- Assignment:
Every record must be retyped as it stands.

- Material for this task:
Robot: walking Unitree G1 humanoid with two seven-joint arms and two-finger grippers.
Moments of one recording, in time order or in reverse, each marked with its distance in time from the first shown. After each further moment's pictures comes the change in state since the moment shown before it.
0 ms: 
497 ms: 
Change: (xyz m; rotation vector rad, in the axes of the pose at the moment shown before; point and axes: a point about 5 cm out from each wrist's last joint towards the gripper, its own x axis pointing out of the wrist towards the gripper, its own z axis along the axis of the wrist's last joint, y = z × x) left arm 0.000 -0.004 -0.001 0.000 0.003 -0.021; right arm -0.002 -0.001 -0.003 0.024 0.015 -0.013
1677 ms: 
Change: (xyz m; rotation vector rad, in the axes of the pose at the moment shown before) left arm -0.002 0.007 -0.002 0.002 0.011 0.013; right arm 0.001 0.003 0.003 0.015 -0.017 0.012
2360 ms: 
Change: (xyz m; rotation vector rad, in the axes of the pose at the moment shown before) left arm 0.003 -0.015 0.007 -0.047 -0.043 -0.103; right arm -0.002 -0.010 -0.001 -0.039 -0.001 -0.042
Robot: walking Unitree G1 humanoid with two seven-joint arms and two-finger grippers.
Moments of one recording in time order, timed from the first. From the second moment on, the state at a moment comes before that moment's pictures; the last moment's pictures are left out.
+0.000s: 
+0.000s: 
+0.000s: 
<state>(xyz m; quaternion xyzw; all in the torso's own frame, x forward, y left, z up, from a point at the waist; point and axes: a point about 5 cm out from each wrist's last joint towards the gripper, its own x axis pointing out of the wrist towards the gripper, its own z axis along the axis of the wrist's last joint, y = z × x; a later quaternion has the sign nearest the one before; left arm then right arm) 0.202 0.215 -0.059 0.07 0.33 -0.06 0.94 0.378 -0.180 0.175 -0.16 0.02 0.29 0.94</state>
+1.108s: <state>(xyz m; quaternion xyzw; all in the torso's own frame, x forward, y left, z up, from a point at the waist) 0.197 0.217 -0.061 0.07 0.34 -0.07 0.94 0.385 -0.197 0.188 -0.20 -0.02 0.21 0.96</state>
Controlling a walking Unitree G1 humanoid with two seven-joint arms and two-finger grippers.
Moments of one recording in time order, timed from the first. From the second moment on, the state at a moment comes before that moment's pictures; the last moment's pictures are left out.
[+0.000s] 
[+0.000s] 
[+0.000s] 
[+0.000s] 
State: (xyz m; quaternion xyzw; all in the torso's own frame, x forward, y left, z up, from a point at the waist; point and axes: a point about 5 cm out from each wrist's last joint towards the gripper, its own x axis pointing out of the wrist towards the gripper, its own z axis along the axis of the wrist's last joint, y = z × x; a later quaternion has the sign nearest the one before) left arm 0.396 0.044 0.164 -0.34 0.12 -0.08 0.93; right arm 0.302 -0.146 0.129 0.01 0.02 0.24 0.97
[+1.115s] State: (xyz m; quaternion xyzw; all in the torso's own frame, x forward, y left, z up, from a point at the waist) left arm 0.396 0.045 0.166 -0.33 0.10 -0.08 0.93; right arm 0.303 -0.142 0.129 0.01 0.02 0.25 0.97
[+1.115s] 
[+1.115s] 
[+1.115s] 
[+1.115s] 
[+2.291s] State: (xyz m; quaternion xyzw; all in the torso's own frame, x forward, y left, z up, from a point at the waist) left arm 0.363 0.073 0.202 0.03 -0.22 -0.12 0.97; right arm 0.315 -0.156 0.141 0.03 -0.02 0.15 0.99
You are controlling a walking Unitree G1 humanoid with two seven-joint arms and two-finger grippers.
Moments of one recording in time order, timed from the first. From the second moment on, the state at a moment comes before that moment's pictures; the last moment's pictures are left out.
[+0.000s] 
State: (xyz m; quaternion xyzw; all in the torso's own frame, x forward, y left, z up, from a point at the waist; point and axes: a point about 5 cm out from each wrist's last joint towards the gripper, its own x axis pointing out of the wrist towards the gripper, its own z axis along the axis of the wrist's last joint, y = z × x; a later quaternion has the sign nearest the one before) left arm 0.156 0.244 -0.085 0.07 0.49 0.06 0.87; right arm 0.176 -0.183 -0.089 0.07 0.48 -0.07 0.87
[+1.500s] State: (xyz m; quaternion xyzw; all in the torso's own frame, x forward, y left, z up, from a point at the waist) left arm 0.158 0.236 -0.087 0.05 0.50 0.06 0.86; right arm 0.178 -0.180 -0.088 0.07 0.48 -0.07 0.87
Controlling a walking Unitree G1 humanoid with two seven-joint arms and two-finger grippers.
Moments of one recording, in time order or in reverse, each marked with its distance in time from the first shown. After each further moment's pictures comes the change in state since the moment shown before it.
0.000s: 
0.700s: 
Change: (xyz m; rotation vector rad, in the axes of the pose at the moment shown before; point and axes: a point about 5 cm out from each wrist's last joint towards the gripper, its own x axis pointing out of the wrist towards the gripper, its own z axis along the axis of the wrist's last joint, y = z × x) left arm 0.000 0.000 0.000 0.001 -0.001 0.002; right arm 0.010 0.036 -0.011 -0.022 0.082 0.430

- Result of the task:
Robot: walking Unitree G1 humanoid with two seven-joint arms and two-finger grippers.
Moments of one recording, in time order or in reverse, each marked with its distance in time from the first shown. After each further moment's pictures comes the change in state since the moment shown before it.
0 ms: 
497 ms: 
Change: (xyz m; rotation vector rad, in the axes of the pose at the moment shown before; point and axes: a point about 5 cm out from each wrist's last joint towards the gripper, its own x axis pointing out of the wrist towards the gripper, its own z axis along the axis of the wrist's last joint, y = z × x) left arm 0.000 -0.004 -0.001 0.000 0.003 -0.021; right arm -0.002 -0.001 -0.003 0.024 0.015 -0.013
1677 ms: 
Change: (xyz m; rotation vector rad, in the axes of the pose at the moment shown before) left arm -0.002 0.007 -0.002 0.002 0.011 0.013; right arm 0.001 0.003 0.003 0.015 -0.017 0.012
2360 ms: 
Change: (xyz m; rotation vector rad, in the axes of the pose at the moment shown before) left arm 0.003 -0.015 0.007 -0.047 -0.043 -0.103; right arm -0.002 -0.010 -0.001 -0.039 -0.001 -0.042
Robot: walking Unitree G1 humanoid with two seven-joint arms and two-finger grippers.
Moments of one recording in time order, timed from the first. From the second moment on, the state at a moment comes before that moment's pictures; the last moment's pictures are left out.
+0.000s: 
+0.000s: 
+0.000s: 
<state>(xyz m; quaternion xyzw; all in the torso's own frame, x forward, y left, z up, from a point at the waist; point and axes: a point about 5 cm out from each wrist's last joint towards the gripper, its own x axis pointing out of the wrist towards the gripper, its own z axis along the axis of the wrist's last joint, y = z × x; a later quaternion has the sign nearest the one before; left arm then right arm) 0.202 0.215 -0.059 0.07 0.33 -0.06 0.94 0.378 -0.180 0.175 -0.16 0.02 0.29 0.94</state>
+1.108s: <state>(xyz m; quaternion xyzw; all in the torso's own frame, x forward, y left, z up, from a point at the waist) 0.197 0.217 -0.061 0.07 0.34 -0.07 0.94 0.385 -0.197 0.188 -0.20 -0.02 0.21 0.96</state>
Controlling a walking Unitree G1 humanoid with two seven-joint arms and two-finger grippers.
Moments of one recording in time order, timed from the first. From the second moment on, the state at a moment comes before that moment's pictures; the last moment's pictures are left out.
[+0.000s] 
[+0.000s] 
[+0.000s] 
[+0.000s] 
State: (xyz m; quaternion xyzw; all in the torso's own frame, x forward, y left, z up, from a point at the waist; point and axes: a point about 5 cm out from each wrist's last joint towards the gripper, its own x axis pointing out of the wrist towards the gripper, its own z axis along the axis of the wrist's last joint, y = z × x; a later quaternion has the sign nearest the one before) left arm 0.396 0.044 0.164 -0.34 0.12 -0.08 0.93; right arm 0.302 -0.146 0.129 0.01 0.02 0.24 0.97
[+1.115s] State: (xyz m; quaternion xyzw; all in the torso's own frame, x forward, y left, z up, from a point at the waist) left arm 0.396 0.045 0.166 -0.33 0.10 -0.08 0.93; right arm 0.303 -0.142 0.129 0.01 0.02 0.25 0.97
[+1.115s] 
[+1.115s] 
[+1.115s] 
[+1.115s] 
[+2.291s] State: (xyz m; quaternion xyzw; all in the torso's own frame, x forward, y left, z up, from a point at the waist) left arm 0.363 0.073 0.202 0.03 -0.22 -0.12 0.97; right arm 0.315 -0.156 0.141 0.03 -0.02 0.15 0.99
You are controlling a walking Unitree G1 humanoid with two seven-joint arms and two-finger grippers.
Moments of one recording in time order, timed from the first. From the second moment on, the state at a moment comes before that moment's pictures; the last moment's pictures are left out.
[+0.000s] 
State: (xyz m; quaternion xyzw; all in the torso's own frame, x forward, y left, z up, from a point at the waist; point and axes: a point about 5 cm out from each wrist's last joint towards the gripper, its own x axis pointing out of the wrist towards the gripper, its own z axis along the axis of the wrist's last joint, y = z × x; a later quaternion has the sign nearest the one before) left arm 0.156 0.244 -0.085 0.07 0.49 0.06 0.87; right arm 0.176 -0.183 -0.089 0.07 0.48 -0.07 0.87
[+1.500s] State: (xyz m; quaternion xyzw; all in the torso's own frame, x forward, y left, z up, from a point at the waist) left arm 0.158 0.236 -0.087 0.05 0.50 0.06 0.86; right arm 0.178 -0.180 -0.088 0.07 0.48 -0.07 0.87
Controlling a walking Unitree G1 humanoid with two seven-joint arms and two-finger grippers.
Moments of one recording, in time order or in reverse, each marked with its distance in time from the first shown. After each further moment's pictures comes the change in state since the moment shown before it.
0.000s: 
0.700s: 
Change: (xyz m; rotation vector rad, in the axes of the pose at the moment shown before; point and axes: a point about 5 cm out from each wrist's last joint towards the gripper, its own x axis pointing out of the wrist towards the gripper, its own z axis along the axis of the wrist's last joint, y = z × x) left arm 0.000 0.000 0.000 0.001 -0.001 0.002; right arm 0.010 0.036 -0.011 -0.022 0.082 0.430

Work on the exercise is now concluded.